Он достаёт мобильный и, закрывая экран от снега, смотрит расписание, прикидывает: если купить билеты на утренний поезд, как раз успею забрать у отца сумку, а потом — в метро и на вокзал, буду к четвёртому уроку. Всего полтора дня пропустил, даже толком не отстал от плана занятий, недели за две все наверстаю.

Андрей ещё раз смотрит на часы и прибавляет шаг: ему есть куда спешить.

* * *

Зимним днём 1947 года трое молодых людей встретили свою любовь.

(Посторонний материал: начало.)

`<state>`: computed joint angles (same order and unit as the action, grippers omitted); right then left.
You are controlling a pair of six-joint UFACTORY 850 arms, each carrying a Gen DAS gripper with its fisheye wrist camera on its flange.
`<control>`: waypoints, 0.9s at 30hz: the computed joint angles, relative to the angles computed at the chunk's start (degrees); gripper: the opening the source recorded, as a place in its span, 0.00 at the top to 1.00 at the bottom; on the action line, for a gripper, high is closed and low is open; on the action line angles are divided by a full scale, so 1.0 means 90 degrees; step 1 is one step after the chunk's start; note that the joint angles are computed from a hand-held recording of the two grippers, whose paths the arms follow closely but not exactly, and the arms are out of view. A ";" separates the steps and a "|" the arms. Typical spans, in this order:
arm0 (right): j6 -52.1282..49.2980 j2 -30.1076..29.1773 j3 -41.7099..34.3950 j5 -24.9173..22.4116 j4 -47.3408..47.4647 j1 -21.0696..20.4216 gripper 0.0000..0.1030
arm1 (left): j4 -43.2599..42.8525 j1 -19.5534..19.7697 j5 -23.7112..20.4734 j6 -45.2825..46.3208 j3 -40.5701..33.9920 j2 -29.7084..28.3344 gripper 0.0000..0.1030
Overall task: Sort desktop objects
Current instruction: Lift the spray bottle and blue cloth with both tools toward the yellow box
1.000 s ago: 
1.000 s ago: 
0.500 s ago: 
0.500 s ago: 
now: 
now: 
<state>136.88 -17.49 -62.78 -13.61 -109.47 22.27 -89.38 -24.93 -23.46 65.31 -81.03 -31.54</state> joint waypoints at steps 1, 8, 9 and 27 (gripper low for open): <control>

Они были молоды, и впереди у них была жизнь, длинная и удивительная.

И вот теперь эта жизнь прошла.

Если в такой же ясный зимний день прийти на Донское кладбище, то, сверяясь с указателями, легко найти скромную могилу: никакого памятника, только надгробная плита. Стряхнув варежкой снег, можно прочитать три строки, выбитые на ней:

Ольга Аркадьевна Дымова (1929–1979)

Владимир Николаевич Дымов (1917–1991)

Евгения Александровна Никольская (1930–2014)

Если долго стоять, глядя, как белые хлопья контрастными пятнами опускаются на чёрный мрамор, то можно увидеть, как надпись исчезает под снегом, как не остаётся ничего: ни букв, ни цифр, ни дат, ни имён, только белая, искрящаяся на солнце поверхность, только пикируют с небес снежинки — одна за другой, одна за другой.